Я понимала, что Арагон был политиком в том смысле, какой вкладывал в это слово Талейран, сложным человеком, актерствующим среди политических хитросплетений. Пабло часто говорил: "Арагон праведник, но вряд ли герой". Он терпеть не мог, когда я сравнивала Арагона с Мальро, но у них было что-то общее. Правда, Арагон был в большей степени аристократом.

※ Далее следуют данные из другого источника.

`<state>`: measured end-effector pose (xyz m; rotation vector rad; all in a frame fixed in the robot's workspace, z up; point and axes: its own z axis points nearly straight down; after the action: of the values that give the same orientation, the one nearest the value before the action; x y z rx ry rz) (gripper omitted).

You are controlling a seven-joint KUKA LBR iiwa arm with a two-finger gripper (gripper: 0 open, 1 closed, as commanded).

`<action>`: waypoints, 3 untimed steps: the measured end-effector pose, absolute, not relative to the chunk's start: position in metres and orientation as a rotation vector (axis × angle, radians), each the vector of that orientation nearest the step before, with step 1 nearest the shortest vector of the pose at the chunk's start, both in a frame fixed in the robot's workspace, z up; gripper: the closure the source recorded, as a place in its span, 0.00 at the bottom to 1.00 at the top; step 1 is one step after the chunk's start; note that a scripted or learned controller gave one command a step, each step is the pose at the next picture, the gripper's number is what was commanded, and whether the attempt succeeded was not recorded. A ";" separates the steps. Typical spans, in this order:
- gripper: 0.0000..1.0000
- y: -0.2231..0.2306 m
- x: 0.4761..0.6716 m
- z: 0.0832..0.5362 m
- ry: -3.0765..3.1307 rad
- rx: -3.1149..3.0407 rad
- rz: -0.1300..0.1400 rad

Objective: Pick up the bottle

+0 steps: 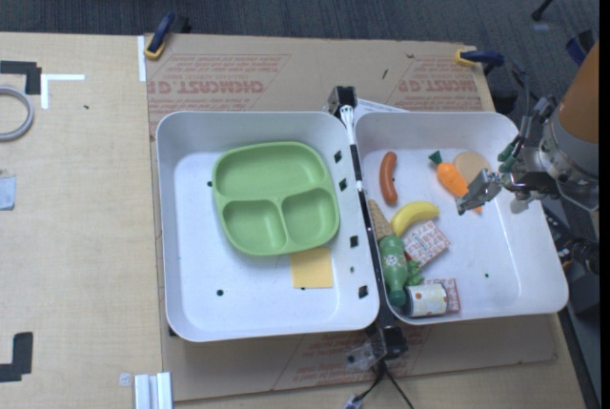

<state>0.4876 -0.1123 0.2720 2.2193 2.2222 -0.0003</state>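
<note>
Fingers (474, 195) look spread apart w/ nothing between them, hovering over the right bin (534, 278) near the carrot (451, 176). Bottle (393, 262), the green one, lies well off to their lower left, jammed against the bin's left wall, touching the banana (415, 215), a patterned packet (425, 243) and a small can (431, 297).

Imo the risk: it's so crowded there that a finger lands on the banana or packet, or hits the wall, and it grabs the wrong thing or pushes the bottle away.

Writing: cardboard (219, 78) under the bins has red print, upside down, can't really read it. Can label too small to read.
</note>
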 end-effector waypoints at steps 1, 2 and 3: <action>1.00 -0.113 0.489 0.282 2.221 2.220 -0.001; 1.00 -0.048 0.478 0.226 2.281 2.161 -0.001; 1.00 0.066 0.478 0.251 2.323 2.115 -0.001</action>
<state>0.4780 0.0656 0.2508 2.1147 2.3226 -0.0006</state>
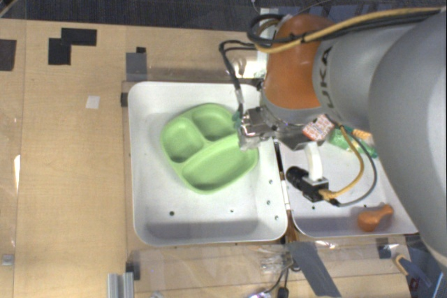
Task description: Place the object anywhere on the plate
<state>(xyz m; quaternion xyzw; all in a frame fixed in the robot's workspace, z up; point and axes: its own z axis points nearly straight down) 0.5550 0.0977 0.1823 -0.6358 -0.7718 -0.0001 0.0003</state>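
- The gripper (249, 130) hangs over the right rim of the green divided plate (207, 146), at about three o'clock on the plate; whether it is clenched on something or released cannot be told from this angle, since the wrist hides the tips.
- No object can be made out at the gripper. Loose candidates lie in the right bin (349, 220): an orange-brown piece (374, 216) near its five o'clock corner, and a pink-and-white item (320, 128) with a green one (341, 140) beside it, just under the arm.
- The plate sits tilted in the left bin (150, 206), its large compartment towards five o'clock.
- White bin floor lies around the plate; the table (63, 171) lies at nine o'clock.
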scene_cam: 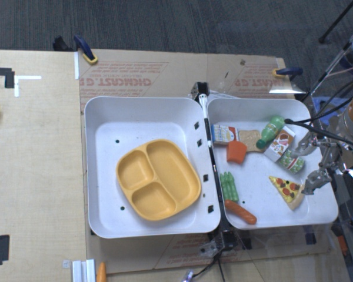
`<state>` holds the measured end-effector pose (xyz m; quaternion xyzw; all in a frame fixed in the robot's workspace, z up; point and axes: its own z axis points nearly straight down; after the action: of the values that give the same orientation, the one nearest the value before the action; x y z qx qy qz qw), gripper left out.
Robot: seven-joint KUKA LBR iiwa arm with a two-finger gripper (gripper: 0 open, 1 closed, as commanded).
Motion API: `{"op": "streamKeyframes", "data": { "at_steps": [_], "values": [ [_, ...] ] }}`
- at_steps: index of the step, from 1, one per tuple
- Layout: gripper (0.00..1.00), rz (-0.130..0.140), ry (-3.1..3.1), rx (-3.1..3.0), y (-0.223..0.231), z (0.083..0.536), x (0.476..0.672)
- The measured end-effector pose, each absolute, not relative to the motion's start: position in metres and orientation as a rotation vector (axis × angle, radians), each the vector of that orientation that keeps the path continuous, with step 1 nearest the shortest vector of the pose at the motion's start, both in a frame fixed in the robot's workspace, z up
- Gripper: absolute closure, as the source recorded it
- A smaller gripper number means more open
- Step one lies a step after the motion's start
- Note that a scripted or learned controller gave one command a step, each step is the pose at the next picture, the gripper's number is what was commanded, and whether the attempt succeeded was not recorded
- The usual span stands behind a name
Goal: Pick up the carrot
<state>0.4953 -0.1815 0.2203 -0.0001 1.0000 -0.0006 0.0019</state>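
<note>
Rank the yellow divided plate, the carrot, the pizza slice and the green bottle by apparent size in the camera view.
1. Yellow divided plate, by far the largest.
2. Carrot, counting its green top.
3. Pizza slice and green bottle look about alike, too close to rank.

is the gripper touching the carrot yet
Apart. The camera view shows the gripper at the right bin's right edge, near the pizza slice, with bare bin floor between it and the carrot lying at the bin's front left.
</note>
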Motion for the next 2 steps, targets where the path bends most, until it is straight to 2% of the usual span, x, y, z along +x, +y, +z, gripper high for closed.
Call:
{"op": "streamKeyframes", "data": {
  "at_steps": [1,2],
  "values": [
    [0.00,-0.002,3.135,-0.098,-0.1624,0.0923,0.4891],
    [1.00,-0.004,3.130,-0.104,-0.1618,0.1018,0.4920]
  ]
}}
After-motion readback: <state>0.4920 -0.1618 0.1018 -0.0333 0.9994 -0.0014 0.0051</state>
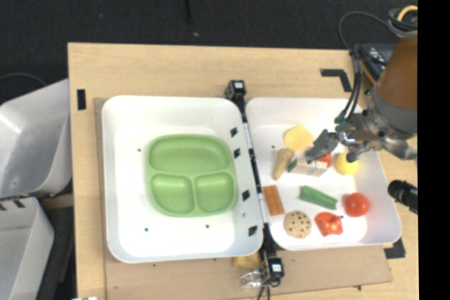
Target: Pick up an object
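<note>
Tool above small white-and-red item, right bin

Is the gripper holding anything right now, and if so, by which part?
Cannot be told. The gripper is low in the right bin, over a small red and white item beside the yellow ball, but the view does not resolve a hold.

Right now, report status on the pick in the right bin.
Gripper low in the right bin, over a small red-and-white item. Nothing seen held. Yellow piece, lemon and green pod crowd close.
</note>
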`<act>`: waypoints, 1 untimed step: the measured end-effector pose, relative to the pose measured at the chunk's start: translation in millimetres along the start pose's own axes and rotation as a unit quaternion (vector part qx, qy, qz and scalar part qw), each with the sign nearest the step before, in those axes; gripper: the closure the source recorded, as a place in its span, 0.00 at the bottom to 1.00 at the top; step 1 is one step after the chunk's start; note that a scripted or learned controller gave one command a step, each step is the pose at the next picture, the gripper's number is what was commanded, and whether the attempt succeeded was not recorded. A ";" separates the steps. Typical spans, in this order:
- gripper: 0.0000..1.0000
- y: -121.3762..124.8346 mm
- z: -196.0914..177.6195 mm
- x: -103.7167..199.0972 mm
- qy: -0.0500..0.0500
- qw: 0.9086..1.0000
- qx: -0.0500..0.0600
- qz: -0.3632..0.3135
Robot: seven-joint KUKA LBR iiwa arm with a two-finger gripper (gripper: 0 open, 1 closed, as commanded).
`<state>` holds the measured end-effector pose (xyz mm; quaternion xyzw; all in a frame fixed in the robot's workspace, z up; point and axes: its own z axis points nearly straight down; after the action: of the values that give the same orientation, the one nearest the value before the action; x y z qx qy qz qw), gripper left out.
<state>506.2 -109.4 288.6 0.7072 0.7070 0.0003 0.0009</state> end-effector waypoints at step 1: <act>0.00 -18.6 92.6 139.0 0.003 1.000 0.005 -0.007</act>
<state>487.8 29.5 195.8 0.7023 0.7119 -0.0013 -0.0049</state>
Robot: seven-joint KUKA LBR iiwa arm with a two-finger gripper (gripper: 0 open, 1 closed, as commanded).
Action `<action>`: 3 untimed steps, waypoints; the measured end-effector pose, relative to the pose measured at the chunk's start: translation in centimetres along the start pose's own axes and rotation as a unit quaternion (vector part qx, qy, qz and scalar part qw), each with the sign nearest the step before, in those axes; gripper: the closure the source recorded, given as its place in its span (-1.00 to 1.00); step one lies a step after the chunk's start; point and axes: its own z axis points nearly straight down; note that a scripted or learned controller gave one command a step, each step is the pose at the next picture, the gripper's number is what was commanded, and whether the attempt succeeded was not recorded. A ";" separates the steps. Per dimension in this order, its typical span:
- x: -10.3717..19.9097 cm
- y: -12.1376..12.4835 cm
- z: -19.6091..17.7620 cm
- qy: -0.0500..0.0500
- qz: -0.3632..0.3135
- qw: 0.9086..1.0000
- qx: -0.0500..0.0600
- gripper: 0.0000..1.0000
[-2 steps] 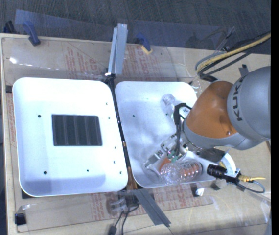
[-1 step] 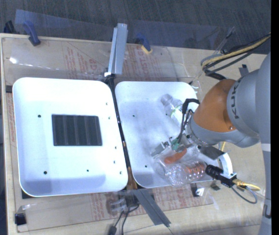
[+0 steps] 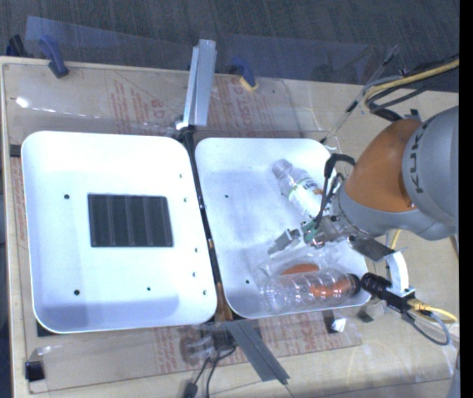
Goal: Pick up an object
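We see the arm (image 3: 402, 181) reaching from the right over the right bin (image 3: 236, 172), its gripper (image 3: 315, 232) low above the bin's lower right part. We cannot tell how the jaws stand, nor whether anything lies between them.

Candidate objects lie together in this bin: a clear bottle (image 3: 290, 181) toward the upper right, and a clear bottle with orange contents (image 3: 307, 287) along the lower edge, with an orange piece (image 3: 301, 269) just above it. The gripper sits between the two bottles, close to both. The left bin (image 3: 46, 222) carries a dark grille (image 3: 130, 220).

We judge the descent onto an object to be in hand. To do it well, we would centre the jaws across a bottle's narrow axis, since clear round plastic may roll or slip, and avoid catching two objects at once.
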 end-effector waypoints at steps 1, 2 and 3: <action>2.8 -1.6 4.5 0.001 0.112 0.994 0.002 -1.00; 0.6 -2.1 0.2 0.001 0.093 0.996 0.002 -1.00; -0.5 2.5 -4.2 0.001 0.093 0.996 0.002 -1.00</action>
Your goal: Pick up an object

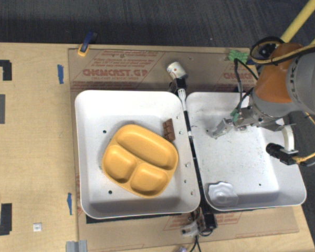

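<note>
A light wooden desk [31, 140] carries a brown cardboard sheet [126, 67] printed with red lettering, and on it two shallow white bins sit side by side. The left bin [89, 140] holds a large yellow divided plate [140, 159], lying upside down near its middle, and a small brown block [168, 129] just beside the plate's upper right edge, close to the wall shared with the other bin. The right bin [252, 161] holds a clear plastic lid-like piece [222, 193] in its near left corner. The grey arm [299, 83] with its orange band [275, 80] reaches in from the right, its pincer [220, 128] low over the upper left part of the right bin; whether it is wide or narrow cannot be told, and nothing shows in its grip. The plate lies well apart from the pincer, across the divide; the clear piece lies nearer, below it. Blue tape marks [60, 73] dot the desk; dark carpet [147, 9] runs behind.
</note>
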You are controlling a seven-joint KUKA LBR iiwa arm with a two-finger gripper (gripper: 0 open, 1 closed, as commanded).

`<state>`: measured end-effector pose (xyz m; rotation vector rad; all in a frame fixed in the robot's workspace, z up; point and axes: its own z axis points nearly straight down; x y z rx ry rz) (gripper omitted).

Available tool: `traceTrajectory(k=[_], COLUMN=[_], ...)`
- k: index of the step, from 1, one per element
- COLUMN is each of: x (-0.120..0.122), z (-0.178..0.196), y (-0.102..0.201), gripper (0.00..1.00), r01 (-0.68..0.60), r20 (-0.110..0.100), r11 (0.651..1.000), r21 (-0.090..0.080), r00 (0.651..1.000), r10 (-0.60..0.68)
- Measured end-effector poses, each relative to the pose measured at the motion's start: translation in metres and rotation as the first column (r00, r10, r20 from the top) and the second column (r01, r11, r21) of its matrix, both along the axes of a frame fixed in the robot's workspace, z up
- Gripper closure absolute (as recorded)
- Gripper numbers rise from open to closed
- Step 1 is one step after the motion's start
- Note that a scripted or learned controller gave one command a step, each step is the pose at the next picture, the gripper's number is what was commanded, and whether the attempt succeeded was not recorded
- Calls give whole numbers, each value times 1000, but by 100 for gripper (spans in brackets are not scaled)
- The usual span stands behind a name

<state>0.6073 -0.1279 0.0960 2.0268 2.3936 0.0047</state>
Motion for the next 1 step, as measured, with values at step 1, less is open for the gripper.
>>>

Однажды, когда Арагон был у нас, Пабло сказал со смехом:

"Всем народным партиям, вроде коммунистов, нужны принцы", а в том, что Арагон своего рода принц, сомневаться не приходилось. Если б он посвятил себя церкви, а не компартии, его нетрудно было бы представить кардиналом. Но смесь в его натуре поэта и писателя с актером приводила в замешательство, та как внешне он был прежде всего актером, притворщиком; однако в глубине души целиком и полностью оставался самим собой. Арагон был человеком крайних противоречий и сильно страдал из-за них. Он имел полное право считать себя мастером литературы и неизменно требовал, чтобы ему воздавали должное: на премьере или каком-нибудь сборище "всего Парижа" стремился занять подобающее место, был чувствительным к титулам и этикету не меньше, чем любой из герцогов при дворе Людовика Х1V. А под всем этим, на мой взгляд, таились неослабная подозрительность к остальным, беспокойство, непреходящая неудовлетворенность, вызывающие неутолимое желание быть многоликим.

.Думаю, Пабло был прав, называя Арагона праведником, поскольку для такого человека принадлежность к компартии представляла собой наивысшее самоотречение. Если на общественном и профессиональном уровнях он требовал к себе той почтительности, на какую, по его мнению, мог претендовать, то на другом полюсе его натуры существовал своеобразный мазохизм, заключавшийся в приверженности партии, что делало его в большей степени коммунистом, чем все прочие. В результате ему не раз приходилось страдать из-за эстетических предубеждений партийного руководства.